No, you would have to replace it as I did.


----------



## CleanCut217 (Jan 7, 2014)

Ok so I redid the ground on the up coil. I also tried putting the old solenoid and coil on there since I just kinda replaced it even though I was getting magnetism before. Still same thing happening.


----------



## plowzilla (Nov 19, 2004)

Did you check the lift valve? That is what gets caved in and fluid cannot get thru properly. I squished mine so bad that it only it would only go side to side.
Also, when you lift the plow and it stops, does the motor still run or does that cut out?


----------



## CleanCut217 (Jan 7, 2014)

plowzilla;1728815 said:


> Did you check the lift valve? That is what gets caved in and fluid cannot get thru properly. I squished mine so bad that it only it would only go side to side.
> Also, when you lift the plow and it stops, does the motor still run or does that cut out?
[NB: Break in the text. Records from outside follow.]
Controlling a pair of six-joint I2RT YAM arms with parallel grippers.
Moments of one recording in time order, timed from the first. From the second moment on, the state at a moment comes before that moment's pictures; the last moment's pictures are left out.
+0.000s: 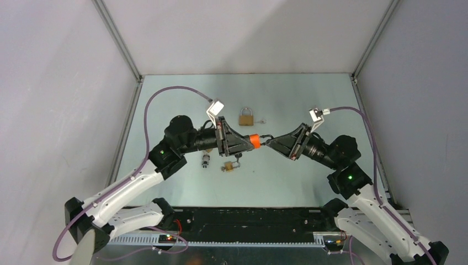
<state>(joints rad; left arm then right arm) -0.77 0.98 0.88 0.10 0.57 -0.70 0.57 0.66 0.64 0.18 -0.52 0.89</state>
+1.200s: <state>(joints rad) -0.73 0.89 0.86 0.05 0.73 -0.38 0.55 0.62 0.69 -0.11 -0.39 1.47</state>
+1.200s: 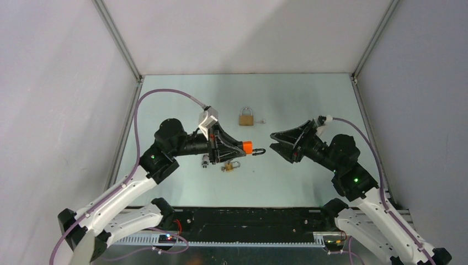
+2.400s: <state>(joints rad) -0.73 0.88 0.86 -0.01 0.75 -0.28 0.82 0.67 0.69 -0.13 -0.15 1.87</state>
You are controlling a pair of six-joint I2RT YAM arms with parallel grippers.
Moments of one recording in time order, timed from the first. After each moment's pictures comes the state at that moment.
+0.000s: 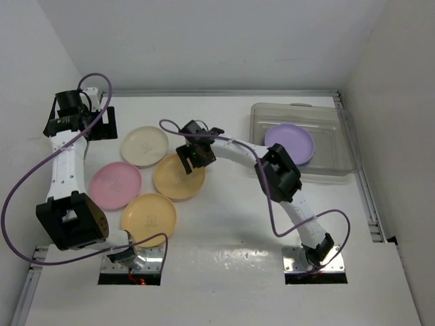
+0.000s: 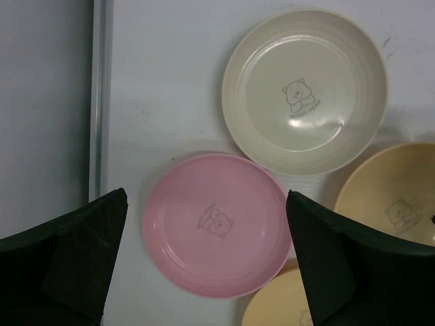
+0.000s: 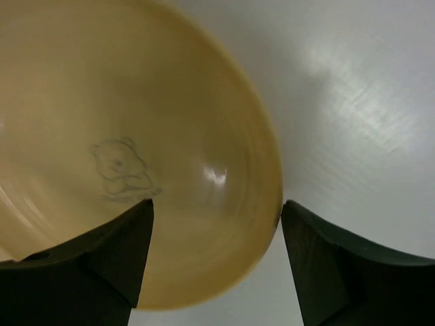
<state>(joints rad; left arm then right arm) 0.33 1.43 1.40 -0.75 0.10 0.17 0.80 2.32 1.89 -0.63 -0.03 0.29</state>
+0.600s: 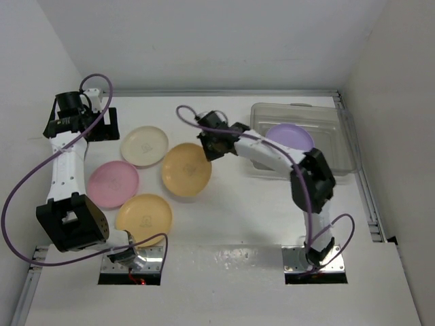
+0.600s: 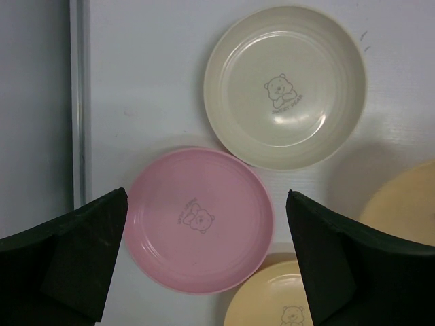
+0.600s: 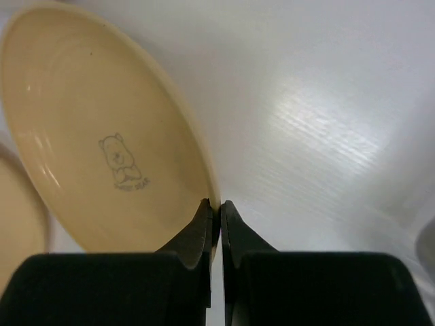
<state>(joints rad) 0.33 1.40 1.38 -0.75 0.15 0.18 0.81 2.05 1.63 -0.59 0.10 0.31</state>
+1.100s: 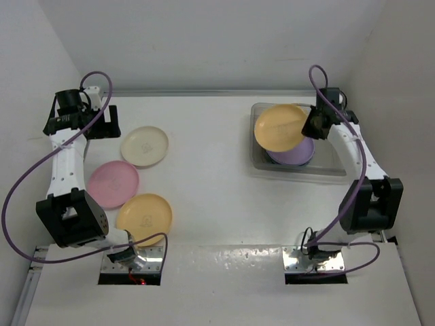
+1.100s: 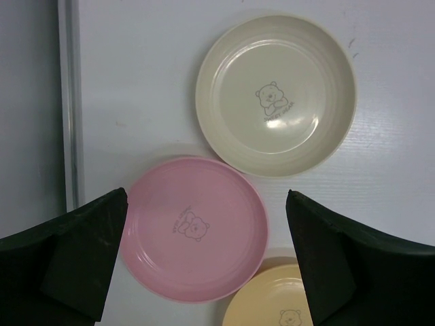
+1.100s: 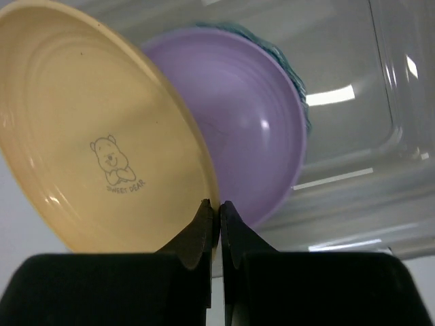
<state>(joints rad) 0.33 1.44 1.41 -0.75 0.19 0.17 0.03 1.55 1.37 -0.66 0.14 0.41</state>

I checked the valve with an Allen wrench like said above and it moved fine. When the blade is going up and it stops, the motor is still running


----------



## Woodenshoe (Oct 30, 2010)

You replaced the motor, but did you replace the pump itself? The pump could be worn out and low on pressure. That would explain why turning works (takes very little pressure for side to side) but it cant lift an 800# plow...


----------



## CleanCut217 (Jan 7, 2014)

Woodenshoe;1729731 said:


> You replaced the motor, but did you replace the pump itself? The pump could be worn out and low on pressure. That would explain why turning works (takes very little pressure for side to side) but it cant lift an 800# plow...
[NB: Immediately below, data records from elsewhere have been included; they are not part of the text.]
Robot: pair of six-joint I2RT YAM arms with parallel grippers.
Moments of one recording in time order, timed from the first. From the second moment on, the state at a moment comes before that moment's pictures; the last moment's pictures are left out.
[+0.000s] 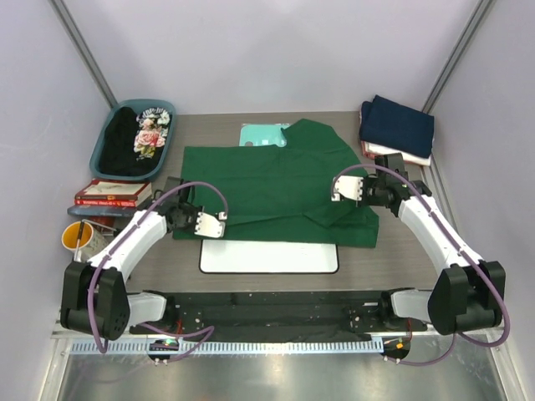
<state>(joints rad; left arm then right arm) -0.22 1.25 0.78 -0.69 0.03 1.54 0.13 1.24 0.94 -0.63 -0.06 -1.39</state>
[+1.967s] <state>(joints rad) -0.21 1.56 0.85 -0.14 -0.30 1.40 0.35 1.61 1.22 -0.65 -0.20 -1.00</state>
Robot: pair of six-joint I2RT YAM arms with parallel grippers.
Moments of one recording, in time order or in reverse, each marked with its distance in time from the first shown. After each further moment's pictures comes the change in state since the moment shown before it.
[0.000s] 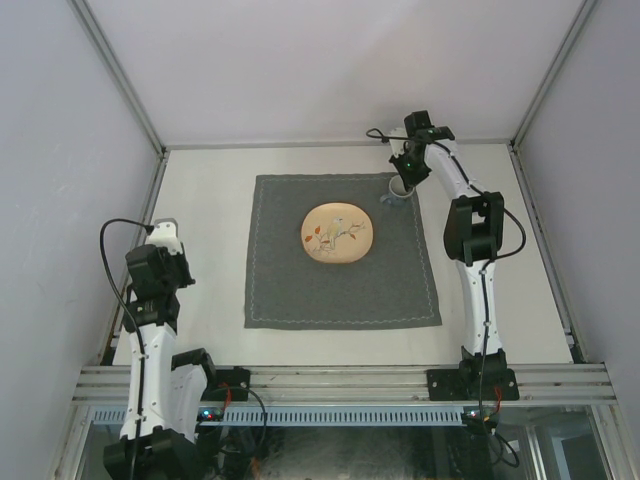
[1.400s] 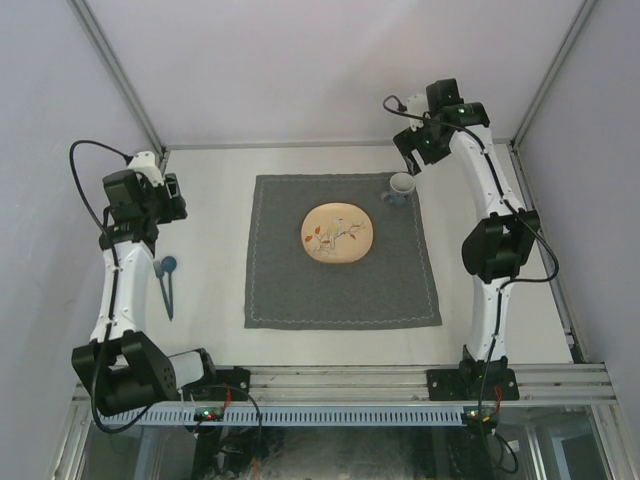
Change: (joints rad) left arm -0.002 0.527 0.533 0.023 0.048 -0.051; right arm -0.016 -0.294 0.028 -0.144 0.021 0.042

That is one thing I have yet to do is check the pressure


----------



## plowzilla (Nov 19, 2004)

CleanCut217;1729873 said:


> That is one thing I have yet to do is check the pressure


When you said you changed the motor, I was under the assumption that you bought the whole hydraulic
Unit. It could very well be the pump then.


----------



## Woodenshoe (Oct 30, 2010)

plowzilla;1729935 said:


> When you said you changed the motor, I was under the assumption that you bought the whole hydraulic
> Unit. It could very well be the pump then.


Never ass u me. Just makes an a$$ out of u & me!


----------



## CleanCut217 (Jan 7, 2014)

My brother called boss tech support and they had him unplug a wire off the smart switch and now it works? So the smart switch is bad I guess? Makes no sense to me whatsoever. And they said a ground. Coukd it be the ground on the up coil as well. Even tho I checked that...


----------



## maxwellp (Feb 16, 2013)

Oh please tell us what wire that is.


----------



## CleanCut217 (Jan 7, 2014)

maxwellp;1730267 said:


> Oh please tell us what wire that is.


ill figure it out and take a picture as well


----------



## plowzilla (Nov 19, 2004)

Woodenshoe;1729974 said:


> Never ass u me. Just makes an a$$ out of u & me!


Funny, I remember that from an old Benny Hill episode.


----------